PROBLEM TO WORK ON: Copy exactly the line containing "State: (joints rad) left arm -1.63" and each line after it to the end of the listing, and output nothing else.

EXTRACTED ENTRIES:
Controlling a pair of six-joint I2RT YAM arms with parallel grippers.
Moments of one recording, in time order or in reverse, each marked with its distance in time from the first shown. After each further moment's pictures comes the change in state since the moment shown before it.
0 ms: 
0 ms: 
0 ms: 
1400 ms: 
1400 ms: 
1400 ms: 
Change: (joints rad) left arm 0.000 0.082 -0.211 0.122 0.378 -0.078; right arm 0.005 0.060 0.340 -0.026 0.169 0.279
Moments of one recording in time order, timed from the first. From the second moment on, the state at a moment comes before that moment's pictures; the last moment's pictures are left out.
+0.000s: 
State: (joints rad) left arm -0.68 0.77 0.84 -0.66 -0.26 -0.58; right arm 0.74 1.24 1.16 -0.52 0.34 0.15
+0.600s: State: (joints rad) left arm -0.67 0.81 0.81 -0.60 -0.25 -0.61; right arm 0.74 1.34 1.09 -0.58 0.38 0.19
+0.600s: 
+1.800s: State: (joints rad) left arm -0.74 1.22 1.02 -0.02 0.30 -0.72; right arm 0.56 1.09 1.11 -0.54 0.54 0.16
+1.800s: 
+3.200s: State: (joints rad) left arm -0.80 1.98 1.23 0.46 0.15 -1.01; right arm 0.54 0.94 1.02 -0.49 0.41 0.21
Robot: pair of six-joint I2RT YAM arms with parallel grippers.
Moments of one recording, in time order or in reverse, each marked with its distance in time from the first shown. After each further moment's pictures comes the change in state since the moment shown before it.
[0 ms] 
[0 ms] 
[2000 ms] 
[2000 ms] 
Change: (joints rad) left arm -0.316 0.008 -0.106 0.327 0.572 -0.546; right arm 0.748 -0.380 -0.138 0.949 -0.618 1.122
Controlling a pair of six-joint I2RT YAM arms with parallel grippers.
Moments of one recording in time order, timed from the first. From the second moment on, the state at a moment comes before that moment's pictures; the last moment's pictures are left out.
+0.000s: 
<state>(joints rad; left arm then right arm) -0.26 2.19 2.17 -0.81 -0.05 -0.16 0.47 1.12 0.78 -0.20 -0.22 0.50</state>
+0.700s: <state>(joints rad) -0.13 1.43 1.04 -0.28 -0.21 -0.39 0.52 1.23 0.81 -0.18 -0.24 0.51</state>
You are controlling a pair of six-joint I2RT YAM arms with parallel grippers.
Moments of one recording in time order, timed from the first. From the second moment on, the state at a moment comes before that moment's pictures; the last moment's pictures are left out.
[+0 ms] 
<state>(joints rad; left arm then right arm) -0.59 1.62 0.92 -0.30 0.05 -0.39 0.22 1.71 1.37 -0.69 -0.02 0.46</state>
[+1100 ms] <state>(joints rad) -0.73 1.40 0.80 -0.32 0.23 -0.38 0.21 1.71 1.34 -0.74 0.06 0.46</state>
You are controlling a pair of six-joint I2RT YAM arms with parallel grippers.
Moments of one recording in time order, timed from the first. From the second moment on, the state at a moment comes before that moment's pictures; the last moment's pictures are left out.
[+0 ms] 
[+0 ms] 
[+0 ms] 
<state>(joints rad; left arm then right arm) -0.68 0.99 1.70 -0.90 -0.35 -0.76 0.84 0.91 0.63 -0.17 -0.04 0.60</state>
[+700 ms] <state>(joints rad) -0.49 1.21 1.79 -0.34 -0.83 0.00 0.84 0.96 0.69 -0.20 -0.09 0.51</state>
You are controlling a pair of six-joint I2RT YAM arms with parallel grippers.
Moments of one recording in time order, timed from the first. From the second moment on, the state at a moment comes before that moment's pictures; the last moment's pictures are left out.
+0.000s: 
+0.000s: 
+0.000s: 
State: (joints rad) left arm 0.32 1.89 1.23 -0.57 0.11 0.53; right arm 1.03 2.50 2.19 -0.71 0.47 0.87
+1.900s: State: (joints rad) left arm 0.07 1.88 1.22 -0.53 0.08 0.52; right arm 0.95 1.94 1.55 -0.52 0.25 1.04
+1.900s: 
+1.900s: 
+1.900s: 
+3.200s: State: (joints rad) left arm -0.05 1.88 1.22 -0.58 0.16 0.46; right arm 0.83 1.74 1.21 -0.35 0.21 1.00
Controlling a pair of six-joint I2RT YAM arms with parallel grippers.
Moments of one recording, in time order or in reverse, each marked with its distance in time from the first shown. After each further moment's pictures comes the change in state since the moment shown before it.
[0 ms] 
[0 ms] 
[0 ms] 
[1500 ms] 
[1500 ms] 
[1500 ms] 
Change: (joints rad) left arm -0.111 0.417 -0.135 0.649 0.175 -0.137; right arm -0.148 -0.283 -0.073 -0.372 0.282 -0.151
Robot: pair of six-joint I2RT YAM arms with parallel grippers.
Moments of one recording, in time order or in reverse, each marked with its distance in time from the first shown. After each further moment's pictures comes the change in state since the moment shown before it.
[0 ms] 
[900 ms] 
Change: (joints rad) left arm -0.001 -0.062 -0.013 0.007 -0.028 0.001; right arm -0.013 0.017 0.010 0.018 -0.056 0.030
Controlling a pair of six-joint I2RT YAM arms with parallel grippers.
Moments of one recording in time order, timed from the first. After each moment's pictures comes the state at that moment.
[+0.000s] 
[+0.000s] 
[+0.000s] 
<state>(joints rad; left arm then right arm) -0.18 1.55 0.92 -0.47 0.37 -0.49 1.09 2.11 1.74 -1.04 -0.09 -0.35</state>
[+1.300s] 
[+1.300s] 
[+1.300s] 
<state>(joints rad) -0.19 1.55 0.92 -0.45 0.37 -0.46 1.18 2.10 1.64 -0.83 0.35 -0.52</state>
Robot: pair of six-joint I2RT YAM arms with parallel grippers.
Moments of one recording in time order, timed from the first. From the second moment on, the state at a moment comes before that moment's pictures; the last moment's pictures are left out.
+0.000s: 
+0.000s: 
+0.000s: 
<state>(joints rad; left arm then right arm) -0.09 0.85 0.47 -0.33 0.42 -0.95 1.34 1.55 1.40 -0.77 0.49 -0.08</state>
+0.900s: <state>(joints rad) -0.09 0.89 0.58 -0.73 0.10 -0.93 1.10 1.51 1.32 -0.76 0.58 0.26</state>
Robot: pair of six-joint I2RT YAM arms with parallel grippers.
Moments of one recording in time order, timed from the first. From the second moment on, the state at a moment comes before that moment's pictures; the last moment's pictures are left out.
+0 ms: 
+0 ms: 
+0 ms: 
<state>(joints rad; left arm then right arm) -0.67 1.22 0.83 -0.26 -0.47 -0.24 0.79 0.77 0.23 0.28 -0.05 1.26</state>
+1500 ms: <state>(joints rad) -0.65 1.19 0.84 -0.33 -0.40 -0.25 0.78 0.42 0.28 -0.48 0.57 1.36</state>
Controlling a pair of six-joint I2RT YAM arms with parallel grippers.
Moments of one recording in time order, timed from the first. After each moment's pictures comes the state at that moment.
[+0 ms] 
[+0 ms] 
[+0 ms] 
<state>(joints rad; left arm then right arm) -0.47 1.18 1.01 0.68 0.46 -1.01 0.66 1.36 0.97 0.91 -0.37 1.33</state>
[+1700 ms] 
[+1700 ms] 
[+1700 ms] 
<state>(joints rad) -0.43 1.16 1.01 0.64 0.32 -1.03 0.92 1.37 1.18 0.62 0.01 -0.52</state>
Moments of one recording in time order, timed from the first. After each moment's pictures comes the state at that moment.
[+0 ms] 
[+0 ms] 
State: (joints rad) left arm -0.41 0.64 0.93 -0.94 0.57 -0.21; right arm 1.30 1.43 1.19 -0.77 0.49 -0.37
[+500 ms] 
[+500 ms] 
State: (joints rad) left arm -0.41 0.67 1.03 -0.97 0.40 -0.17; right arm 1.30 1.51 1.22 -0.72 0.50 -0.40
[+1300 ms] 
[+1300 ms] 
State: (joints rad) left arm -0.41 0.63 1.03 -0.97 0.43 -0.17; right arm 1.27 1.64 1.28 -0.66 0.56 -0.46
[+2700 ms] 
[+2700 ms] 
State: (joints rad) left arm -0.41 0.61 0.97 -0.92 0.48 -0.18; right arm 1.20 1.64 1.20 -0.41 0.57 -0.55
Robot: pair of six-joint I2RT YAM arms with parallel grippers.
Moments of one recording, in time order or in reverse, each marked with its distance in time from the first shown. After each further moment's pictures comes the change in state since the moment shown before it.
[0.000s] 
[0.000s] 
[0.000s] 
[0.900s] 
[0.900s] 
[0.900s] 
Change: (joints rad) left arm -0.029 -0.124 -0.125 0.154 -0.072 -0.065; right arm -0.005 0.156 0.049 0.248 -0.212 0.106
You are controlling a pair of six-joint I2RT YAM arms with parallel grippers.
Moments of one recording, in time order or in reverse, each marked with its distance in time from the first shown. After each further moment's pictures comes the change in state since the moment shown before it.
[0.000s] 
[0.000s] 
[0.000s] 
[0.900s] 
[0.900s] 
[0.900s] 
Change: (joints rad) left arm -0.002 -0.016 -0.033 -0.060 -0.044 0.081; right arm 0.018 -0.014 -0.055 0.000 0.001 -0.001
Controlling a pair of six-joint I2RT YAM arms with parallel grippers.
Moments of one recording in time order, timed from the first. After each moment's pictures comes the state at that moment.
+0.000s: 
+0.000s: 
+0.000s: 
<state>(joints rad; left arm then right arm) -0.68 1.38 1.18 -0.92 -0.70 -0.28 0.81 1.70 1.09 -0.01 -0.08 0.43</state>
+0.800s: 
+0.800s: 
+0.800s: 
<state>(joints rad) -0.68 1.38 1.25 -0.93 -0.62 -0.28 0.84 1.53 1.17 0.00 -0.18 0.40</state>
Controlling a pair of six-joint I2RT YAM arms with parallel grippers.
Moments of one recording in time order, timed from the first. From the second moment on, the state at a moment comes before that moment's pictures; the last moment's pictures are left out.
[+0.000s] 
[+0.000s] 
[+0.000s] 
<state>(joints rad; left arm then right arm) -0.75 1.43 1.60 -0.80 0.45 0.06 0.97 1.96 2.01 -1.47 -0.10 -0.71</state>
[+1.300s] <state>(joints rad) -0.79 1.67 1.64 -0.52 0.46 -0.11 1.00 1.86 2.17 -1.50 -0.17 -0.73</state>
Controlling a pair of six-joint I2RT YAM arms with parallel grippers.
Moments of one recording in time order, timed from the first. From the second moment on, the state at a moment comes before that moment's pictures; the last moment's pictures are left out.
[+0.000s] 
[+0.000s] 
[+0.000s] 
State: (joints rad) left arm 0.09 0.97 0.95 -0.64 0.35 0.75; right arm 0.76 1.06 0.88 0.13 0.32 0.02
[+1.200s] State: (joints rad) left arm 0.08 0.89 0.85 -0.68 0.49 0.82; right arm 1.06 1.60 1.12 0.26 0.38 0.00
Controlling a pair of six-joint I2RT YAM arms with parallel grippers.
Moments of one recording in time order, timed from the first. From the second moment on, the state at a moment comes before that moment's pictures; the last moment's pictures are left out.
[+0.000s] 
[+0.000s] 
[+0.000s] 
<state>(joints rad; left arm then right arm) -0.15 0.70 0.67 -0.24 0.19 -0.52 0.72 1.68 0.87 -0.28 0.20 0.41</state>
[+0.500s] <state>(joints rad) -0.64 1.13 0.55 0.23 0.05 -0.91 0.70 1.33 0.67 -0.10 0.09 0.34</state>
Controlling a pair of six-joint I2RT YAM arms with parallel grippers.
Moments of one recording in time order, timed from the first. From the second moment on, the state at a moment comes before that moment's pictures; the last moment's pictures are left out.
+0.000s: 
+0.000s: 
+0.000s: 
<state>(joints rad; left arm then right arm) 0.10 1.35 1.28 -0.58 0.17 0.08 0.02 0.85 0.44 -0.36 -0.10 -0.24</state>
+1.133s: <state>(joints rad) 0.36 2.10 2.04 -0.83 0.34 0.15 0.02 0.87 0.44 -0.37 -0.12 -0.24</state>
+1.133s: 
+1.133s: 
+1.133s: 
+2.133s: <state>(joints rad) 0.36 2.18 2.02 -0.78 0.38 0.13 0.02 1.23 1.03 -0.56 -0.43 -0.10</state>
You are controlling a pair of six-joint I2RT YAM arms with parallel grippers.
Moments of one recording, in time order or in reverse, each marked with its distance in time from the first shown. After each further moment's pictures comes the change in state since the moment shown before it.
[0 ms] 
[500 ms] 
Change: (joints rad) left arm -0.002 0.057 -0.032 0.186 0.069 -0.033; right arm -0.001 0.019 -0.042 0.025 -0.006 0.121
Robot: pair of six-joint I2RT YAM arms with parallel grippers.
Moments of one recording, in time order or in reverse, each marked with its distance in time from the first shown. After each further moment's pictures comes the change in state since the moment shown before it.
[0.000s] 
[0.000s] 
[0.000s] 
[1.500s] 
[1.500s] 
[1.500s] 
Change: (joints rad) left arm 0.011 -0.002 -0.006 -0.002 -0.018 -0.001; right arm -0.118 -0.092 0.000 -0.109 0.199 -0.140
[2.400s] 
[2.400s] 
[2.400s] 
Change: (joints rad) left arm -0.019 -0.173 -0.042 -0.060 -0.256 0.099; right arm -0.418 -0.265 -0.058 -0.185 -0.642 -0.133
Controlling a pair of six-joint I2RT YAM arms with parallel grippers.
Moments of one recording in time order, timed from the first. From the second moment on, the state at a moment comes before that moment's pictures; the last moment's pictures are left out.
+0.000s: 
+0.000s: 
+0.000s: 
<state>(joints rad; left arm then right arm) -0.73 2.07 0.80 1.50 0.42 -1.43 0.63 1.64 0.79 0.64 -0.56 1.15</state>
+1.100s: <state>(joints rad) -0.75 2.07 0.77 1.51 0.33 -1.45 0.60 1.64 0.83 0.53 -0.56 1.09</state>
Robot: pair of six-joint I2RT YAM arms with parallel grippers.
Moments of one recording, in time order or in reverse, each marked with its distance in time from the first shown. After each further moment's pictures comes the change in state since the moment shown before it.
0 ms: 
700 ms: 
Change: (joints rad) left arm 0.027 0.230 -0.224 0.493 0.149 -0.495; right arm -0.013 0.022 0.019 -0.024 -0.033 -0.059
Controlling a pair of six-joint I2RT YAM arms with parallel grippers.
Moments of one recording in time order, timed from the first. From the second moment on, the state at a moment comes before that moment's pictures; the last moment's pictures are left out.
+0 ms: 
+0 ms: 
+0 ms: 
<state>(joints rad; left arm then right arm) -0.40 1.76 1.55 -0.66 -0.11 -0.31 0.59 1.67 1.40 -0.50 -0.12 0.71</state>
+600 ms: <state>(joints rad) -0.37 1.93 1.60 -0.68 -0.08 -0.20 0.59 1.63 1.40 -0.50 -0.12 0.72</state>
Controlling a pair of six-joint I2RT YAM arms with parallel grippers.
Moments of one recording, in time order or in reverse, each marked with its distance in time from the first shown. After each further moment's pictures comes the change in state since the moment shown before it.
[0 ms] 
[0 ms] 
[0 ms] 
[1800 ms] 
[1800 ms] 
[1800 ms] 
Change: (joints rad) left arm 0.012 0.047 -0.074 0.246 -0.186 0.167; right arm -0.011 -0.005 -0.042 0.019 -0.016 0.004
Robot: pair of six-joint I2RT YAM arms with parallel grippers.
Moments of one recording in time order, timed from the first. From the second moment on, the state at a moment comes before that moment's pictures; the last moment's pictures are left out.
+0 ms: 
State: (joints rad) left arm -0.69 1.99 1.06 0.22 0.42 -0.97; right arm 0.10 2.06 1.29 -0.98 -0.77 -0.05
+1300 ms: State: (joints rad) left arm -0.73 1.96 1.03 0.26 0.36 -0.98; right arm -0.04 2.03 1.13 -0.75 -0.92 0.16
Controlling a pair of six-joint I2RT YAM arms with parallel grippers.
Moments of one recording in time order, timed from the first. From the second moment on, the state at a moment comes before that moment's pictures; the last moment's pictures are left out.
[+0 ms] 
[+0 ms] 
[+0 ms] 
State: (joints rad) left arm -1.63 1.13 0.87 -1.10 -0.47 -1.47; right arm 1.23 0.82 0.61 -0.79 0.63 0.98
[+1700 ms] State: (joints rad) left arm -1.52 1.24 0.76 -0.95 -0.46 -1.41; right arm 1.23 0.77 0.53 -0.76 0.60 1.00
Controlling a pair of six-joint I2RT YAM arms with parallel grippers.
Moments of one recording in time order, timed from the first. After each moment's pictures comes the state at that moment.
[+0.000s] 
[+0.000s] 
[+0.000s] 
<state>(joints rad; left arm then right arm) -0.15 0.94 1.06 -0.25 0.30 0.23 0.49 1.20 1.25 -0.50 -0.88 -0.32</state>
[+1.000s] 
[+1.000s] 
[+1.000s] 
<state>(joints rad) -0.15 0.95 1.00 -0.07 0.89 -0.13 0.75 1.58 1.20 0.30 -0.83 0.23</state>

ANSWER FOR THIS EXERCISE:
State: (joints rad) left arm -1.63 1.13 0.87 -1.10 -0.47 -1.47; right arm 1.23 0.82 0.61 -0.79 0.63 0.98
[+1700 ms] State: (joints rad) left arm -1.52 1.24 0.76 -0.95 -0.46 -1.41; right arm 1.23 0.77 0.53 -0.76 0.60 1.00
Controlling a pair of six-joint I2RT YAM arms with parallel grippers.
Moments of one recording in time order, timed from the first. After each moment's pictures comes the state at that moment.
[+0.000s] 
[+0.000s] 
[+0.000s] 
<state>(joints rad; left arm then right arm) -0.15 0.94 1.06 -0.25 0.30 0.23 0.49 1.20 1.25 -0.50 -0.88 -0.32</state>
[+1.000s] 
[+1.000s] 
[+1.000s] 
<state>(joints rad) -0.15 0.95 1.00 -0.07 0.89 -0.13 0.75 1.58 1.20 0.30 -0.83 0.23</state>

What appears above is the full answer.